_Instructions for the task:_ The listing that follows should be copied in full, exactly as written.

_Recorded information:_

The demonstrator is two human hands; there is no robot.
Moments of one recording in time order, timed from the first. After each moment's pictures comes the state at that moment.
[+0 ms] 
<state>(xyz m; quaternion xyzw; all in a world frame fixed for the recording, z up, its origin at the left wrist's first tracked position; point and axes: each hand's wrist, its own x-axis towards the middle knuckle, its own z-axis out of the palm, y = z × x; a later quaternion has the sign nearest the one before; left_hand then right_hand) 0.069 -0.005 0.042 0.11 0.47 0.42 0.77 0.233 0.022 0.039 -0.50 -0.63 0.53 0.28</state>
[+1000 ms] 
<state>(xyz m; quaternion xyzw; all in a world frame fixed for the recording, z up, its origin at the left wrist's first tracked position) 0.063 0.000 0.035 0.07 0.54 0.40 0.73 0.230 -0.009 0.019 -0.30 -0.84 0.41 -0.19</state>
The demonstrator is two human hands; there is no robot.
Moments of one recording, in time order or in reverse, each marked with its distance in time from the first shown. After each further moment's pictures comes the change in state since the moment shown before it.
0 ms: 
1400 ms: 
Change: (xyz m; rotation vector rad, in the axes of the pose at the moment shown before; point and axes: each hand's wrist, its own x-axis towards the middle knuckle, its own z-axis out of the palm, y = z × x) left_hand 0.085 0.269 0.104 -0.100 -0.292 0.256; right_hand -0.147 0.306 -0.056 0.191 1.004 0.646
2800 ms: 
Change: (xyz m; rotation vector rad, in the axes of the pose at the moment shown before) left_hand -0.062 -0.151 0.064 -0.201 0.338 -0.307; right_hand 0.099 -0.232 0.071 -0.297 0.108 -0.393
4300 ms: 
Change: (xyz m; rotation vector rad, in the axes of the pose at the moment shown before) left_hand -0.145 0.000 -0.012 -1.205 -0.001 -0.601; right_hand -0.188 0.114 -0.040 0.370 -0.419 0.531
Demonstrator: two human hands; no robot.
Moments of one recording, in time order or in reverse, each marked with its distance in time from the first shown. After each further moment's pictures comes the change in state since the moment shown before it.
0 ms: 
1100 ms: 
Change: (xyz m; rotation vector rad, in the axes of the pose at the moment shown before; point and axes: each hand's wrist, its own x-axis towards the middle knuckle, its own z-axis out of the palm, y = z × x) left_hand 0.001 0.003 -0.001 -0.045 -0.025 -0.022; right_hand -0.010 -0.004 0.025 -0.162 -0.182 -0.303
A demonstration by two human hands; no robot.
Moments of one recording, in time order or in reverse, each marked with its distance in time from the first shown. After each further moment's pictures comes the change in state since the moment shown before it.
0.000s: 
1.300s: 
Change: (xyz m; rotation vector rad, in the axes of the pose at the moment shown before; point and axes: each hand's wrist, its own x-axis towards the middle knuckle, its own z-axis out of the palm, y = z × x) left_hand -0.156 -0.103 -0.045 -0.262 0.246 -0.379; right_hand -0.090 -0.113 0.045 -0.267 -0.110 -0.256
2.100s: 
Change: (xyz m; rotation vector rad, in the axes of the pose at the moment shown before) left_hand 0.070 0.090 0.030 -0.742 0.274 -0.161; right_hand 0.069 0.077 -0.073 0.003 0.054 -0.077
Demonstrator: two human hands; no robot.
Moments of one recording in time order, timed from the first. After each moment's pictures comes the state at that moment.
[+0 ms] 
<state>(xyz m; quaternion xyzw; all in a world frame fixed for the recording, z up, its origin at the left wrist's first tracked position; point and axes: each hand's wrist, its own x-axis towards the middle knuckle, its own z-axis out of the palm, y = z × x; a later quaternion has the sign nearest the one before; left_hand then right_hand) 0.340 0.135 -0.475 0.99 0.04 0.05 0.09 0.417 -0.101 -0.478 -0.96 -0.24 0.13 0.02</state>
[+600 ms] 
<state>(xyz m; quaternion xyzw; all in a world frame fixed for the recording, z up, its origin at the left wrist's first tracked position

_Solution:_
The demonstrator is two human hands; there is no robot.
Moments of one recording in time order, timed from the first. After each moment's pictures comes the state at that moment.
[+0 ms] 
<state>(xyz m; quaternion xyzw; all in a world frame fixed for the recording, z up, its origin at the left wrist's first tracked position; point and axes: each hand's wrist, its own x-axis towards the middle knuckle, its own z-axis out of the palm, y = z × x; a later quaternion has the sign nearest the one before; left_hand then right_hand) 0.069 -0.005 0.042 0.11 0.47 0.42 0.77 0.233 0.022 0.039 -0.50 -0.63 0.53 0.28</state>
[+1000 ms] 
<state>(xyz m; quaternion xyzw; all in a world frame fixed for the recording, z up, its origin at the left wrist's first tracked position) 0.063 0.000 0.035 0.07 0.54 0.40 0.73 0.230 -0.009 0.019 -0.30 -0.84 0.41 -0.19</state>
The demonstrator is two human hands; there is no robot.
Moments of one recording, in time order or in reverse, each marked with its distance in time from the first shown. After each further moment's pictures comes the change in state since the moment shown before it.
0 ms: 
1400 ms: 
Change: (xyz m; rotation vector rad, in the axes of the pose at the moment shown before; point and axes: each hand's wrist, its own x-axis towards the middle knuckle, its own z-axis out of the palm, y = z × x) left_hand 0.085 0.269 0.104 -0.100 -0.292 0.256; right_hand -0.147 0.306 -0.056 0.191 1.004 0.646
2800 ms: 
Change: (xyz m; rotation vector rad, in the axes of the pose at the moment shown before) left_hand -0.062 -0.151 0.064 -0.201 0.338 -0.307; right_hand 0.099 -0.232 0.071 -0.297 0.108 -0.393
4300 ms: 
Change: (xyz m; rotation vector rad, in the axes of the pose at the moment shown before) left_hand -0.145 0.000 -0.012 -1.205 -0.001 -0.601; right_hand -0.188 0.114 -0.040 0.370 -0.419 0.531
Demonstrator: two human hands; no robot.
Moments of one recording, in time order or in reverse, each marked with its distance in time from the first shown. After each further moment's pictures comes the change in state since the moment shown before it.
0 ms: 
1100 ms: 
Change: (xyz m; rotation vector rad, in the axes of the pose at the moment shown before; point and axes: each hand's wrist, its own x-axis towards the middle knuckle, its own z-axis out of the palm, y = z × x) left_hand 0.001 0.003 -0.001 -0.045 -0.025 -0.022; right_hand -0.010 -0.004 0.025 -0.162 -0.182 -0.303
A demonstration by two human hands; no robot.
Moments of one recording, in time order or in reverse, each marked with its distance in time from the first shown. After each further moment's pictures comes the change in state since the moment shown before it.
0.000s: 
1.300s: 
Change: (xyz m; rotation vector rad, in the axes of the pose at the moment shown before; point and axes: each hand's wrist, its own x-axis towards the middle knuckle, its own z-axis out of the palm, y = z × x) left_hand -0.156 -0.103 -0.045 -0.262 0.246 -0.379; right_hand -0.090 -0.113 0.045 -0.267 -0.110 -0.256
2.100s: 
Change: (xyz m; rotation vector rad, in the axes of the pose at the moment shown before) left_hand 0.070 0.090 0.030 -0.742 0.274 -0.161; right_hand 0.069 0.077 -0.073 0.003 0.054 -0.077
Demonstrator: two human hands; no robot.
Moments of one recording in time order, timed from the first. After each moment's pictures comes the state at that moment.
[+0 ms] 
<state>(xyz m; quaternion xyzw; all in a world frame fixed for the recording, z up, its origin at the left wrist's first tracked position; point and axes: each hand's wrist, its own x-axis towards the middle knuckle, its own z-axis out of the palm, y = z × x; a later quaternion has the sign nearest the one before; left_hand then right_hand) 0.340 0.135 -0.475 0.99 0.04 0.05 0.09 0.417 -0.101 -0.478 -0.96 -0.24 0.13 0.02</state>
[+600 ms] 
<state>(xyz m; quaternion xyzw; all in a world frame fixed for the recording, z up, its origin at the left wrist's first tracked position

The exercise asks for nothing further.